[DESCRIPTION OF THE TASK] Below are the entries to work from; restate word for word the portion that opens with the line containing "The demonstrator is" and closes with the line containing "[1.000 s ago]", keeping both.

(Recorded data)

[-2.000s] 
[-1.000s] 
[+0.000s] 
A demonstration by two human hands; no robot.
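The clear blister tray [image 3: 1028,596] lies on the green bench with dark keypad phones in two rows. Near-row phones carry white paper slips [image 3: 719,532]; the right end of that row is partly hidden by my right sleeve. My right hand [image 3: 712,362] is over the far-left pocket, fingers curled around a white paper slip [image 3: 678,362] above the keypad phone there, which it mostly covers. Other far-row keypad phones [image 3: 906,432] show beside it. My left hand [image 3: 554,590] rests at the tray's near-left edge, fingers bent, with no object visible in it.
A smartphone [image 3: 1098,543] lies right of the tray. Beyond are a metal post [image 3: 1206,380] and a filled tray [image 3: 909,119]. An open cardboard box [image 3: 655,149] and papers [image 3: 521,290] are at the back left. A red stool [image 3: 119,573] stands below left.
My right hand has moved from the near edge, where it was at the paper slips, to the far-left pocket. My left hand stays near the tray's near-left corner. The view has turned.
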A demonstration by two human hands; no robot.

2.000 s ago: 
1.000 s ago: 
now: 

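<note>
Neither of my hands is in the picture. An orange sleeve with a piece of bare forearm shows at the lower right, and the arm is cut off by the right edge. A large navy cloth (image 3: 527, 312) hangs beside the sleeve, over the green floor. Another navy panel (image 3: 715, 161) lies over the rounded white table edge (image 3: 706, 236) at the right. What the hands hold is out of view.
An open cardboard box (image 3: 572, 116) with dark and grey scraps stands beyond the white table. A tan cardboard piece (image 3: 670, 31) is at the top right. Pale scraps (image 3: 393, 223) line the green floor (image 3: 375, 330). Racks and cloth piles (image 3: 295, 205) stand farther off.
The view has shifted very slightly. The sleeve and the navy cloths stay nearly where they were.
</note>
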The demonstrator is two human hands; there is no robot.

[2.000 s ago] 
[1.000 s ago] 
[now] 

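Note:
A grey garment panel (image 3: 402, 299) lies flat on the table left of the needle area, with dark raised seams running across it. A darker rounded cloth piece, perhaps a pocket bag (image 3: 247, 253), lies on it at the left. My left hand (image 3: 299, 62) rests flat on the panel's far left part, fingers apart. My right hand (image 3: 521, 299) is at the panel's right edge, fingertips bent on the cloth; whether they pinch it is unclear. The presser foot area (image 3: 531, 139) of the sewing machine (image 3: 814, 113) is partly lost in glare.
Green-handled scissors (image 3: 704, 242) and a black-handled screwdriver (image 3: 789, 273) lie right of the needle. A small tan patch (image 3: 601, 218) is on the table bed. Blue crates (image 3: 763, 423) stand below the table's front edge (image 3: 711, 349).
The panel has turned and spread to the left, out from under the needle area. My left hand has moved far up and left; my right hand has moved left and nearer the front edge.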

[ANSWER FOR THIS EXERCISE]
The demonstrator is two human hands; there is no robot.

[2.000 s ago] 
[1.000 s ago] 

The exercise calls for nothing more.